The development of reliable genetic repositories is challenging. Effective cryopreservation calls for the use of industrial-scale programmable freezers that are costly and essentially unobtainable for institutions with limited resources. The Aquatic Germplasm and Genetic Resources Center here at Louisiana State University has addressed these challenges in the past with various versions of their open hardware 3D printed apparatus to make cryopreservation cheaper and more accessible. Among these include the Positional Cooling Platform Device (CryoKit), designed to float on liquid nitrogen and achieve various cooling rates (Figure 1). The issue being faced now is that devices such as the CryoKit can have very unpredictable cooling rates. The current solution to this is using a range of thicknesses of Styrofoam on the underside of the kit that helps the genetic samples achieve different cooling rates, but there is a considerable margin of error that can be observed in these rates because of the proximity the kit needs to be to the liquid nitrogen.

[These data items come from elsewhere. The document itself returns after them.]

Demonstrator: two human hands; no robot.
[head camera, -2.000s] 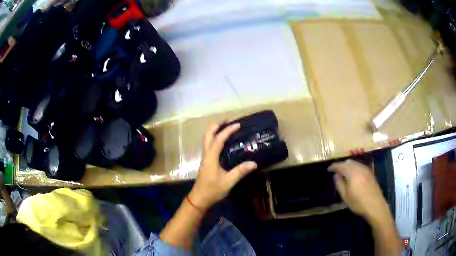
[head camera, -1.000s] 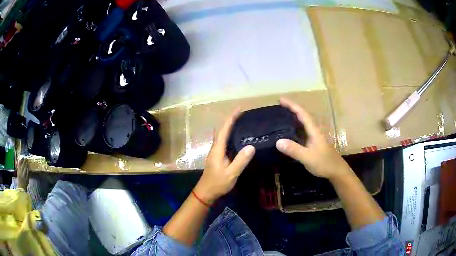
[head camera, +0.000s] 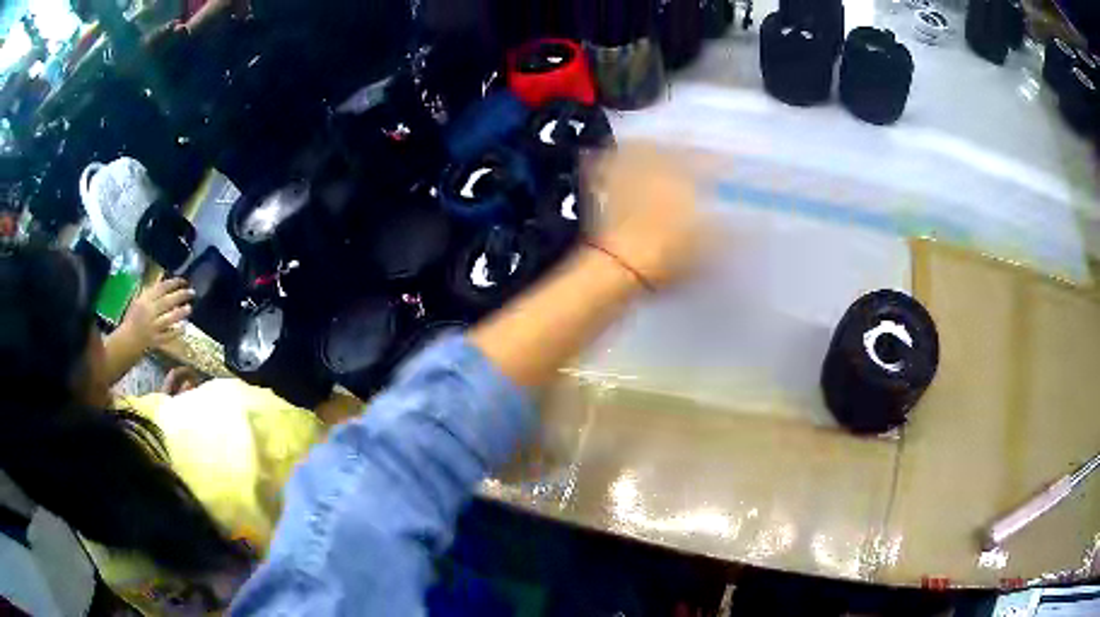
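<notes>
A black speaker body (head camera: 881, 360) stands upright on the table, right of centre, with a pale C-shaped mark on its top end. No hand touches it. My left hand (head camera: 651, 211) is blurred and reaches forward to the group of standing speakers at the left. Its fingers are near a black speaker (head camera: 569, 130) with a pale C mark. Whether it touches or holds one cannot be told. My right hand is not in view.
A red speaker (head camera: 550, 72) and a blue one (head camera: 483, 178) stand among many black ones. More black speakers (head camera: 876, 75) stand at the back. A rod tool (head camera: 1031, 512) lies at the right edge. A person in yellow (head camera: 229, 446) sits at the left.
The speaker has left both hands and now stands upright on the table. My left hand has moved forward and left to the group. My right hand has left the view, and the view has turned left.
</notes>
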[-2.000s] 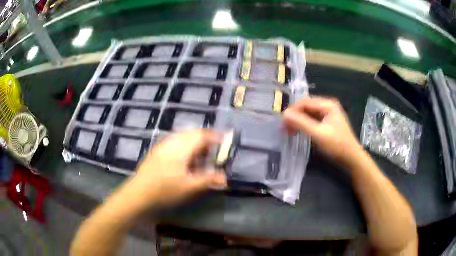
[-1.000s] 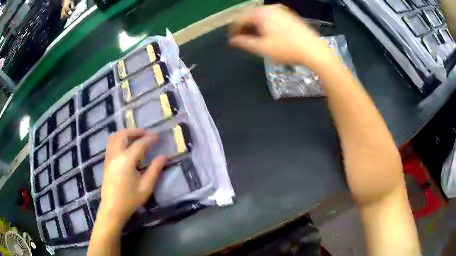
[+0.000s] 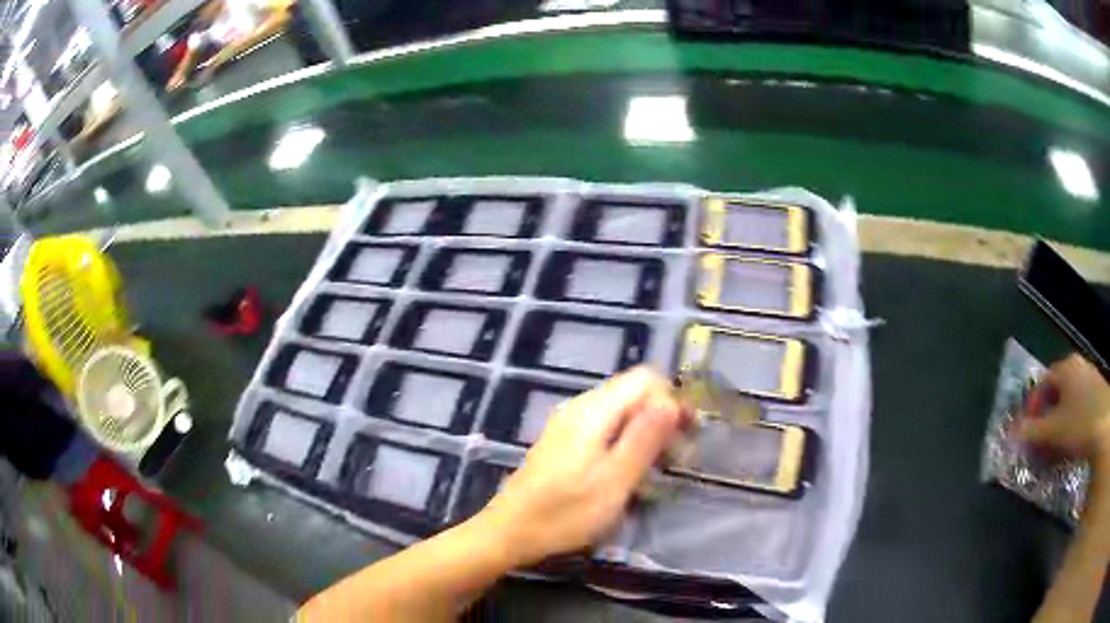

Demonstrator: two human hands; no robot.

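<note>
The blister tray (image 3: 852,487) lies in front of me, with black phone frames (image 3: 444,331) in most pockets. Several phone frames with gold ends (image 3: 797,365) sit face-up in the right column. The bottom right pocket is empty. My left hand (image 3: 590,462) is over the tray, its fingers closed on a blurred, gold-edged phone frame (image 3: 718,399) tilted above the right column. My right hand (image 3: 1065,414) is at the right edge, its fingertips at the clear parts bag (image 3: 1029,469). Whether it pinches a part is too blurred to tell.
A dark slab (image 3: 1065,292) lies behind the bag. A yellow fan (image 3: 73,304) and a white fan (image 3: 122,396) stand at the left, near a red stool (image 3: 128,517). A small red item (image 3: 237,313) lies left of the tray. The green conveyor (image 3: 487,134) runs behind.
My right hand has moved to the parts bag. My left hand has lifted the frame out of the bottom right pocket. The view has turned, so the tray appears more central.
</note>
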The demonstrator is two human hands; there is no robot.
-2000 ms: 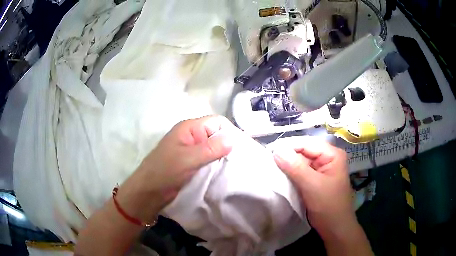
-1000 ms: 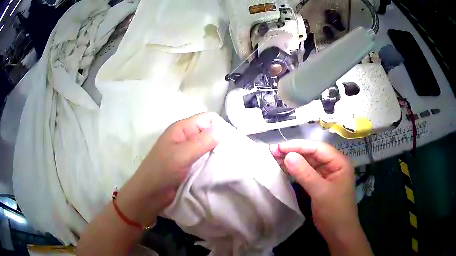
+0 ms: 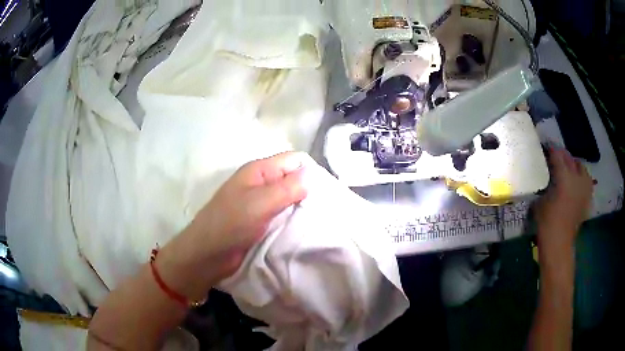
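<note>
My left hand pinches the top edge of a white garment piece left of the sewing machine's needle area; the cloth hangs down in loose folds. A fine pale thread hangs below the needle area. My right hand is at the right end of the white machine bed, away from the cloth. Its fingertips are partly hidden there, so I cannot tell whether it holds anything.
Heaped white cloth covers the left side. A whitish lamp head hangs over the machine. A black phone-like object lies at the right. A printed ruler runs along the table's front edge.
My right hand has let go of the cloth edge and moved right to the machine's right end. My left hand still holds the cloth at nearly the same place.
</note>
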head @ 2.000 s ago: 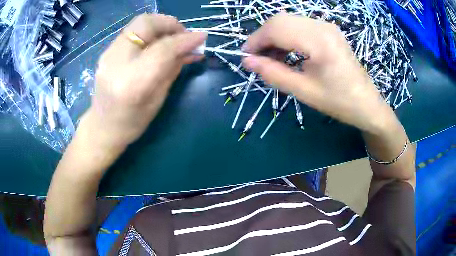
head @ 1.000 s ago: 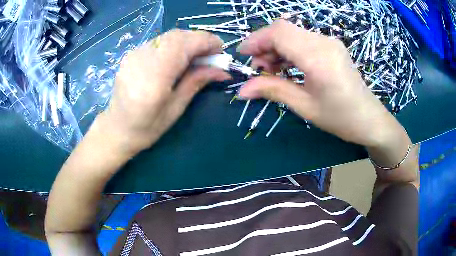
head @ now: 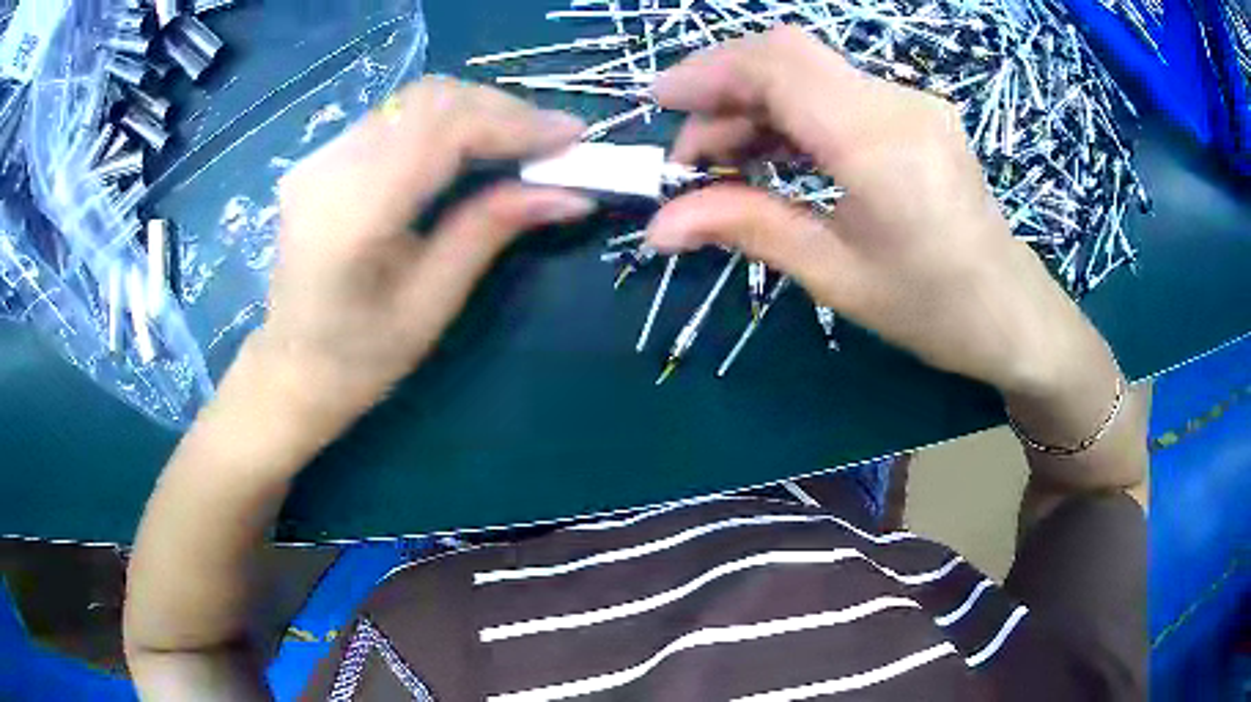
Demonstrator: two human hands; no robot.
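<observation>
My left hand (head: 360, 240) grips a white sleeve (head: 597, 170) between thumb and fingertips, lying nearly level above the dark green mat. A thin silver section with a small yellowish tip (head: 707, 174) sticks out of the sleeve's right end. My right hand (head: 899, 213) is curled around that end, thumb below and fingers above, spread apart. Whether its inner fingers touch the tip or hold anything is unclear. Rod inserts (head: 1050, 151) are piled behind and beside my right hand. Several loose ones (head: 686, 329) lie below the hands.
Shiny metal tubes (head: 185, 48) lie at upper left in a crinkled clear bag (head: 172, 391). A few tubes (head: 144, 295) are near the bag's lower part. A blue container or bag (head: 1146, 69) is at upper right. The mat's front edge (head: 631, 528) runs before my striped top.
The white sleeve, mostly hidden in my left fingers before, now shows almost fully, with the insert further inside it. Both hands have come closer together since the earliest frame.
</observation>
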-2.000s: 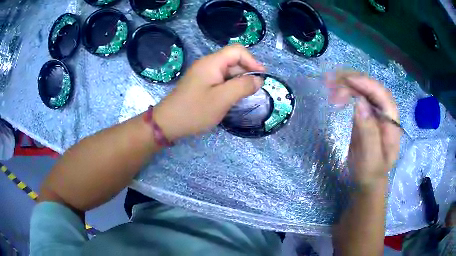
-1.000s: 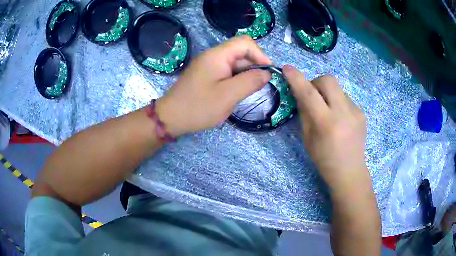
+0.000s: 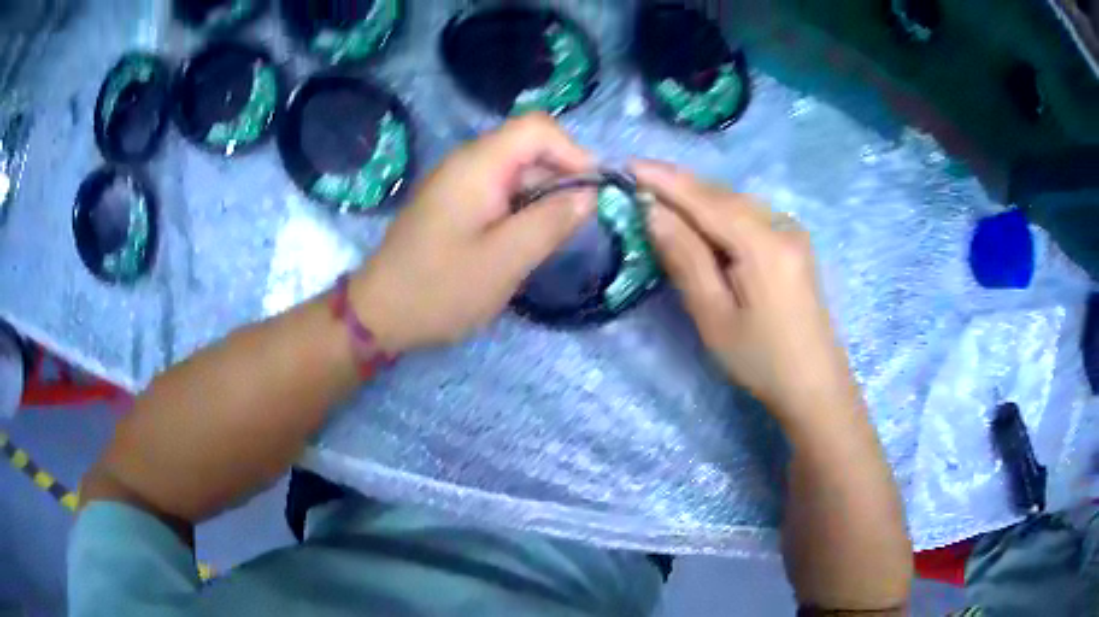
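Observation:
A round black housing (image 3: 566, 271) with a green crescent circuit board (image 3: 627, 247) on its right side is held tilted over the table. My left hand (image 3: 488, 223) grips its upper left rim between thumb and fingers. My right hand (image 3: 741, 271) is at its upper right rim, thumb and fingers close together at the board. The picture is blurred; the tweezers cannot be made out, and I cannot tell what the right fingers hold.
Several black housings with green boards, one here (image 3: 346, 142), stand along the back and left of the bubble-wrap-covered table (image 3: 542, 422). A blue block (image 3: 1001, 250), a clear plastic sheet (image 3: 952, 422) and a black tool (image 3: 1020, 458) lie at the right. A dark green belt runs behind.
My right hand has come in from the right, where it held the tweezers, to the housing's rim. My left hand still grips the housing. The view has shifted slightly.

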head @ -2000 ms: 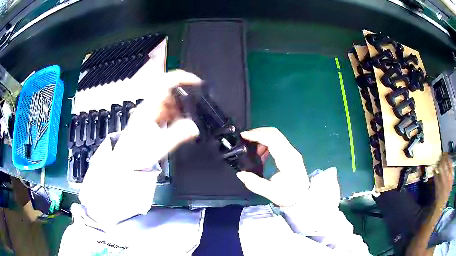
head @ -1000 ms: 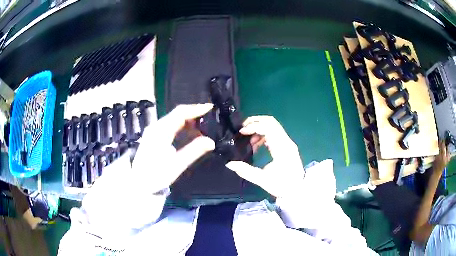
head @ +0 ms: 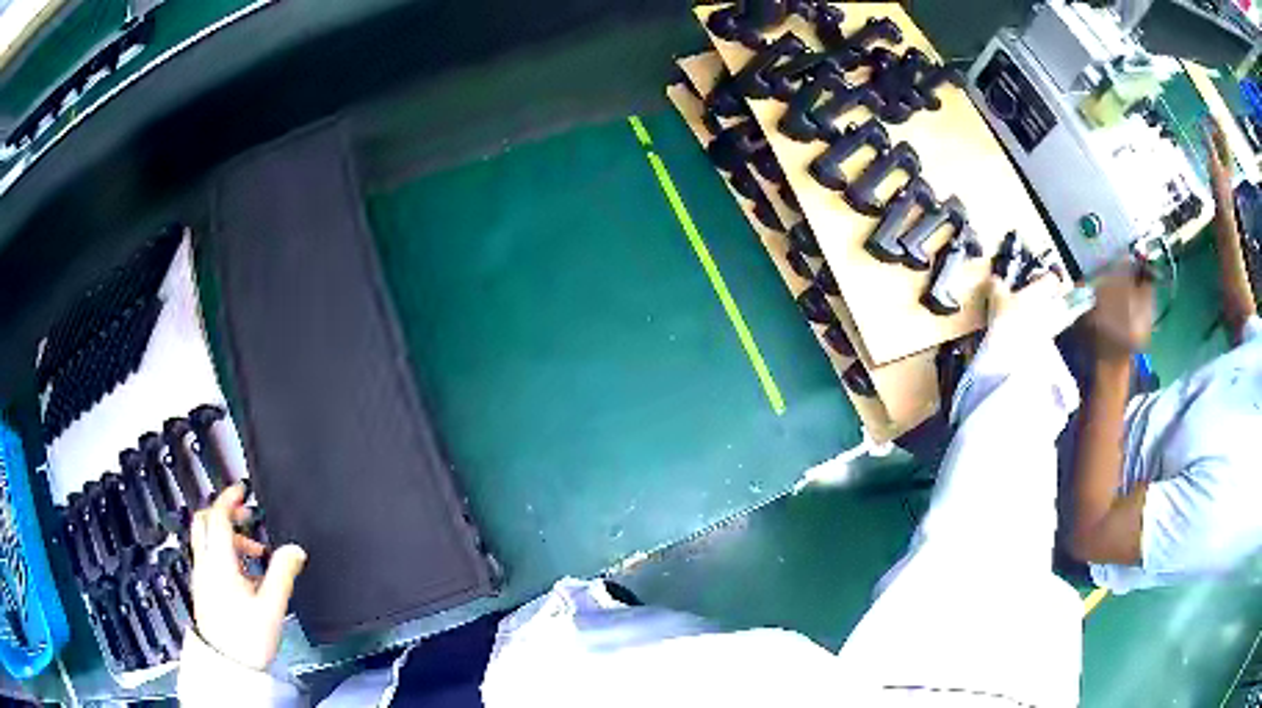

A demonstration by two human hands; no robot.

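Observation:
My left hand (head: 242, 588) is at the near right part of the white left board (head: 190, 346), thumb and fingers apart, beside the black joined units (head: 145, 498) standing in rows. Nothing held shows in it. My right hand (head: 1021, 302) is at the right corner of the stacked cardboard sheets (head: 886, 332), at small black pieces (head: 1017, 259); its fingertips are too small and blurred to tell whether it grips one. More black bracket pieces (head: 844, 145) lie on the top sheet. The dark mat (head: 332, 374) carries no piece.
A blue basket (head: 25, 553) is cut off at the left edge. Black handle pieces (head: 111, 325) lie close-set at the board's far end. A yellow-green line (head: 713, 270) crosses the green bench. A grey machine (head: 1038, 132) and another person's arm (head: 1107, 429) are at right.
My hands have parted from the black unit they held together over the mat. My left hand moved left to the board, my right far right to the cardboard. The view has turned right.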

The goal now is to broaden the cooling rates that the CryoKit can achieve and make these cooling rates more predictable and consistent. To achieve this, a sort of lift system could be constructed that allows for a gradual descent into the nitrogen container. Additionally, the system could be entirely autonomous, utilizing microcontrollers, precision servos, and temperature sensors to control the rate of descent as well as ascend in the case the apparatus is cooling too quickly. Finally, a low-power aquatic air pump designed for home fish tanks with pneumatic tubing and an air stone could be used to percolate the liquid nitrogen in the container (Figure 2), raising vapors and increasing the temperature gradient within the enclosure.
The AGGRC has already created and tested a precision time-temperature sensor (coined as the Turtle) that could handle the immediate temperature data necessary for the lift. The aquatic motor and air stone used for percolating the nitrogen has also already been tested and shown to increase the temperature gradient drastically. These materials as well as the additional motors and microcontrollers are all easily accessible and cost-effective, increasing the price of the CryoKit’s implementation slightly, but still being orders of magnitude more achievable than the costly freezers previously discussed. Additionally, all the code and wiring schematics for this project would be published, allowing anyone to recreate it. The aim here is to create a system that can intelligently and automatically handle the cooling necessary for cryopreservation similarly to an industrial freezer, taking the strain away from the institutions using this setup as a preservation alternative. Of course, this setup would be an add-on to the existing solutions that have been published, entirely compatible and dynamic. This project is currently referred to as the Autonomous Positional Cooling Platform Device (CyroLift).